▸ **EXERCISE BRIEF**: Write out, word for word, the first line of the data below and every line after it through the one containing "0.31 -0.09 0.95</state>".

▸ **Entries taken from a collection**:

------

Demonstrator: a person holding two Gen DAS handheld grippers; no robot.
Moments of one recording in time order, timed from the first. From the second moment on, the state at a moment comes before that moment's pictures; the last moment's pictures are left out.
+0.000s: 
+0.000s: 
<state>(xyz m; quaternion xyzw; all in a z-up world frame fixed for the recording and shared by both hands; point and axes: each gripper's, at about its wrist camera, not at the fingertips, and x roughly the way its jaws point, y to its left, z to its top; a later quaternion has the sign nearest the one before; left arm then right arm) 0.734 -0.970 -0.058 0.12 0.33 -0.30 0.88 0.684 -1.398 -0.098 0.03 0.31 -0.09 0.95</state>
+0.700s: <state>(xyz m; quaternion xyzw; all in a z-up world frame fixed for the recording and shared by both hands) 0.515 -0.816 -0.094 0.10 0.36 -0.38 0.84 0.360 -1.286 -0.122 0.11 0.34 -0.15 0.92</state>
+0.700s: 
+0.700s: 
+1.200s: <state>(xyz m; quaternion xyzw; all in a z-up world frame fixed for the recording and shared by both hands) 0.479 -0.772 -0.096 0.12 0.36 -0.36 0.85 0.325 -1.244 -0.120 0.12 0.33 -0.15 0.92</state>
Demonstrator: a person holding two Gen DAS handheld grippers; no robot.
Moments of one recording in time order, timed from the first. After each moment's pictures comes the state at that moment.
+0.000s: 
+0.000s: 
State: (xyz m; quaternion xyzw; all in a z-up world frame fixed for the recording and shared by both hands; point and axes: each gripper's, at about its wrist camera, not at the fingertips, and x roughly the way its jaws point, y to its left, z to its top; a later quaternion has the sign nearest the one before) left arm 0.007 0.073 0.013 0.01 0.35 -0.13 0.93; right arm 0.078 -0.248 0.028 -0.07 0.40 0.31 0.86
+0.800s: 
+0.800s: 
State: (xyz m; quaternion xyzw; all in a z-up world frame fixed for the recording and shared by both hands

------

▸ **EXPECTED OUTPUT**:
Demonstrator: a person holding two Gen DAS handheld grippers; no robot.
Moments of one recording in time order, timed from the first. From the second moment on, the state at a moment comes before that moment's pictures; the last moment's pictures are left out.
+0.000s: 
+0.000s: 
<state>(xyz m; quaternion xyzw; all in a z-up world frame fixed for the recording and shared by both hands; point and axes: each gripper's, at about its wrist camera, not at the fingertips, and x roughly the way its jaws point, y to its left, z to its top; a later quaternion has the sign nearest the one before; left arm then right arm) 0.734 -0.970 -0.058 0.12 0.33 -0.30 0.88 0.684 -1.398 -0.098 0.03 0.31 -0.09 0.95</state>

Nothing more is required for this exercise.